When you move to your first college apartment and you have your first college kitchen with a snazzy college refrigerator and pantry, you will have to inevitably start getting some groceries. Getting groceries in college can be a colossal pain in the ass for a lot of reasons. First, if you live in a city, you most likely do not have a car, which means you are trekking with those groceries x amount of blocks, most likely, weekly. This is when you will start to miss and value your mother. Secondly, buying groceries is expensive because if you are going to haul your ass down to the local Trader Joes, you are going to get enough groceries to sustain you until you graduate because God forbid you have to make this trip again, and that means racking up a likely $100+ grocery bill. But most importantly, grocery shopping sucks because you know you will shell out all of this money to buy food, and then you will have to cook this freaking food. And when finals/midterms hit and you are sleeping in the library, the last thing you want is to have to go home and slave away in the kitchen to sustain yourself. No, what you really want is Chipotle (and yes, you do want the guac even though it's extra) and a pint of Ben and Jerry's.
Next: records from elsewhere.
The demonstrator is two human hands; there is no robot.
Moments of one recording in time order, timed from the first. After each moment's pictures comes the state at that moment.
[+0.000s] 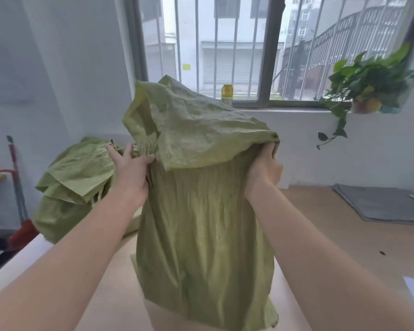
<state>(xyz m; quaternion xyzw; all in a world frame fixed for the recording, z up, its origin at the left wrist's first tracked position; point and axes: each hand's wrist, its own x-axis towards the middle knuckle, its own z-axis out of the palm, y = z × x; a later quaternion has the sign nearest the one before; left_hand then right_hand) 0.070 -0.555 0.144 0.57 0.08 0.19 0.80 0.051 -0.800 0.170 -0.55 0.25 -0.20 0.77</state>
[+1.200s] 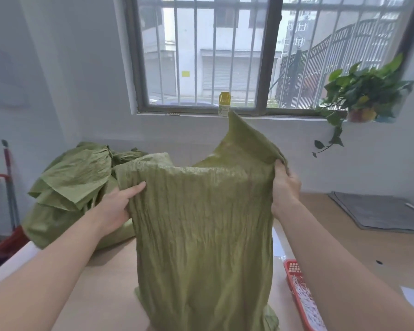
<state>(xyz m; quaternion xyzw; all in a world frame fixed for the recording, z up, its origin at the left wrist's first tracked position) 0.065 -0.510 0.099 0.64 0.04 -0.01 0.77 0.068 -0.867 0.138 -0.57 0.19 -0.21 0.77</state>
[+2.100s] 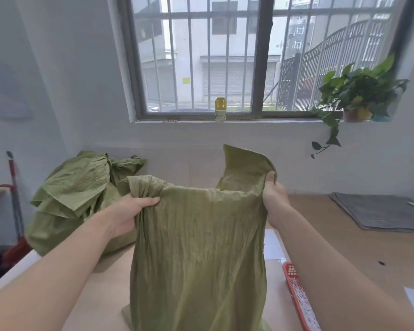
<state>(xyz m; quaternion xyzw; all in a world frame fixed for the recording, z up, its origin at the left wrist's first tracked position) 0.051 -0.558 0.116 0.69 0.06 -0.08 0.72 0.075 -0.895 0.114 -0.67 0.18 -0.10 0.71</state>
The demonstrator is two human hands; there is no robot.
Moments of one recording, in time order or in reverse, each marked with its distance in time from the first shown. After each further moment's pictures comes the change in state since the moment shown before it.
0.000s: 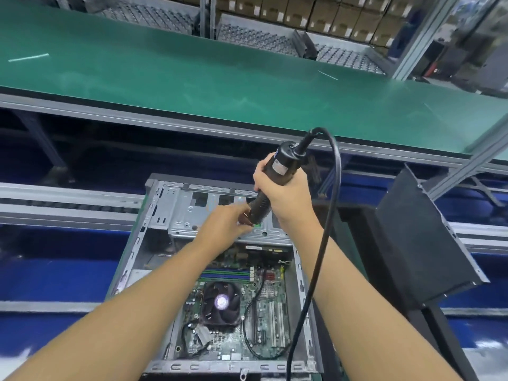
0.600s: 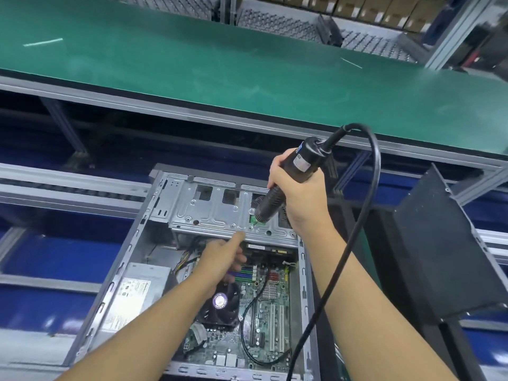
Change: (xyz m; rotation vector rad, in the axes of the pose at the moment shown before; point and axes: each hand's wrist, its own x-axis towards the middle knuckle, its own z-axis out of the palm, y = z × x) left_hand -0.057 0.013 0.033 -0.787 0.014 -0.885; right_hand 0.013 0.019 -0.019 0.128 -0.043 0.021
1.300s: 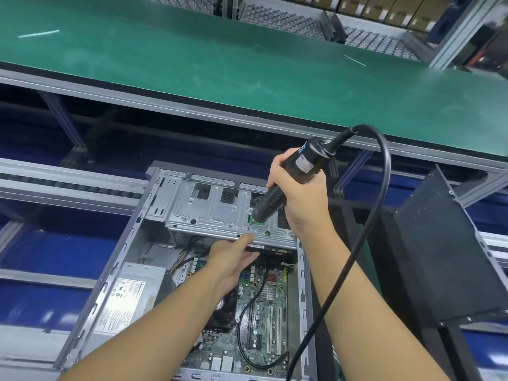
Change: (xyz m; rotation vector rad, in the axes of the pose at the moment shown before) left_hand 0.023 -0.001 0.033 -0.557 0.005 -0.108; right_hand 0.000 0.000 0.001 0.066 -0.031 -0.021
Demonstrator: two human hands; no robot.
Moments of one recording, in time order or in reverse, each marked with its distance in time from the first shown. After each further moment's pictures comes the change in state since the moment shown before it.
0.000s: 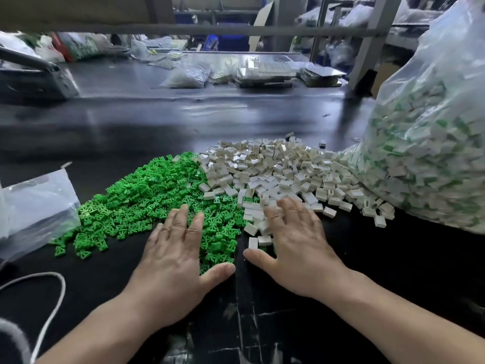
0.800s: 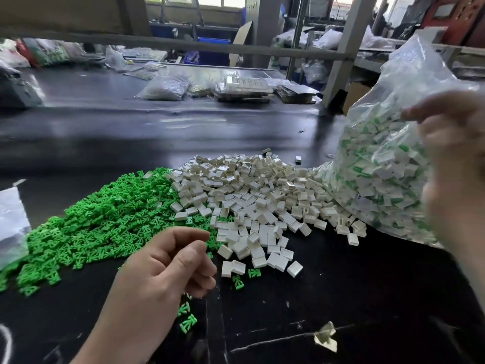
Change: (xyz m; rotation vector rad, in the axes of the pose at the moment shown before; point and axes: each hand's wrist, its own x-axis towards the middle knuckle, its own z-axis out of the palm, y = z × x) left_hand -0.002 0.048 -0.035 -1.287 0.238 0.061; right_hand -0.053 0.069 -0.143 0.460 1.053 -0.060
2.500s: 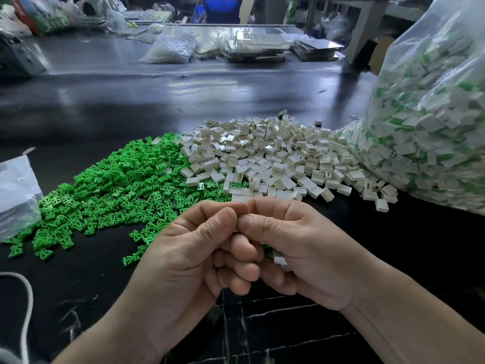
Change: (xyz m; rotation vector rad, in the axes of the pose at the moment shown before) left_hand -0.003 -0.010 0.011 -0.792 -0.306 -0.318; right_hand -0.087 -0.034 0.099 1.024 -1.079 0.815
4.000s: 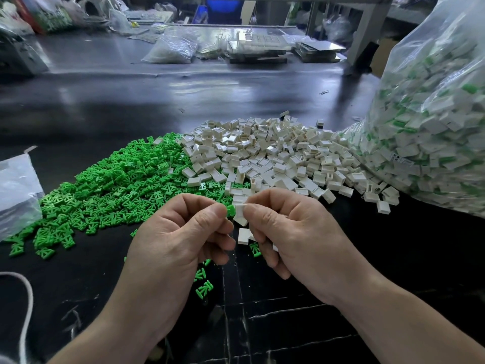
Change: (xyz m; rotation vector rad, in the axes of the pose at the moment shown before) left_hand 0.005 -0.001 -0.015 0.465 0.288 0.240; right_hand 0.006 0.010 -0.005 -0.287 0.271 -0.175
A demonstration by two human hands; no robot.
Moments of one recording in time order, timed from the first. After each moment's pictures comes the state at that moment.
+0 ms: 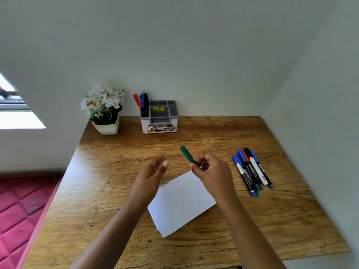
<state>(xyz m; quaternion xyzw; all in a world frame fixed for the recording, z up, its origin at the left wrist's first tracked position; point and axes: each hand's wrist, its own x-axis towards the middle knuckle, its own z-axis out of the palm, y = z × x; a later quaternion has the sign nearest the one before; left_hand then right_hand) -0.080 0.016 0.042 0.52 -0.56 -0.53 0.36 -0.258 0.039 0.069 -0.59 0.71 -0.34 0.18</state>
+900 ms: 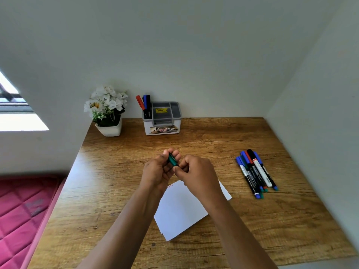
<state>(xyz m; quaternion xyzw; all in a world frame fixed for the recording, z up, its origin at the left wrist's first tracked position) -0.108 -0.018 0.047 0.40 -0.20 -0.75 0.49 -0.211 0.030 0.090 -0.63 0.69 -0.27 0.21</state>
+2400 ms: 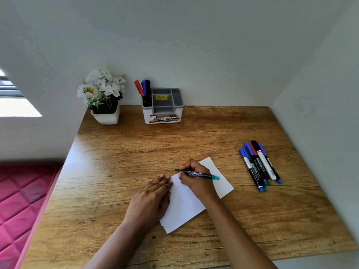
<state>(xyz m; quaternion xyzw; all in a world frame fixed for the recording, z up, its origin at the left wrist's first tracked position) -0.049 0.040 -0.039 0.46 -0.86 -0.10 0.19 -0.230 0.024 -0.012 -0.51 0.63 -0.41 0.41</state>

However, there is a sweet little solution to all your food and grocery related problems, and it's already sitting in the refrigerator. Oh yes, you guessed it; it's your roommate's food.
Why is it always true that when your hunger is equivalent to a ravenous pack of hyenas, that your roommate just happens to have dope as hell leftovers and snacks? I mean it's like they are telling you "PLEASE EAT MY FOOD; LOOK HOW YUMMY IT IS". Well, it is likely that on multiple occasions you have responded to that invitation with a don't mind if I do. So, to all those food thieves out there, I salute you, and I invite you to reminisce with me about those thoughts you have while eating your roommate's food.
Sweet Jesus, I am hungry enough to eat Michael Phelps 6,000 calorie diet three times.
*pops open the fridge*
I spy with my pretty little eye left over Papa Johns.
*silently moonwalks, wops and twerks simultaneously*
I want that pizza. I want it real bad.
Buttttttt it's not mine, and I am a good roommate who doesn't eat their roommates food.
*swings refrigerator door closed and walks away to go cry and chew on a pillow*
Who am I kidding? I'm a crappy roommate; I'm going to go back and eat that pizza. My roommate never eats her/his leftovers anyways, and they definitely won't remember how many slices were left.
*removes pizza box and starts to fantasize about the first bite*
I will daintily remove the smallest piece (read a piece of pizza so large it is probably two pieces), being careful not shift the arrangement of the others because I am a super spy and no one can catch me, and pop it in the microwave.
*watches the front door with intense anxiety, knowing that at any moment the roommate could walk in and catch you*
*hears the microwave ping*
God, is that you?
*removes the slice of pizza and consumes it in under 3 seconds*
Should I be in awe of myself or terrified?
That smaller (read gigantic) piece of pizza didn't do the trick, so I am just going to take a second.
(repeats previous food consuming thoughts)
It's not enough!
I have now almost eaten all of the pizza, and there is no way to cover it up if I eat the last piece.
I feel anger. That pizza should be mine. They left it here to go bad and didn't even appreciate it.
*six minutes of internal struggle ensues*
*finally, an epiphany*
I have come up with the perfect plan. I will say I opened the refrigerator door, and the pizza box just fell out. I tried to catch it, but, alas, it was too late. So, I threw it away, but the box was too big for our trashcan so I had to take it to the dumpster. PROBLEM. SOLVED.
*smugly eats the last piece of pizza, and it tastes like victory*
I have no regrets, and I know I will go on to steal food from my roommate forever.
Eating your roommate's food saves you money, time and most of all energy. So, thank you to all those leftover-leaving, grocery-buying and gullible roommates out there that nourish slackers like me. Y'all are the real MVPs.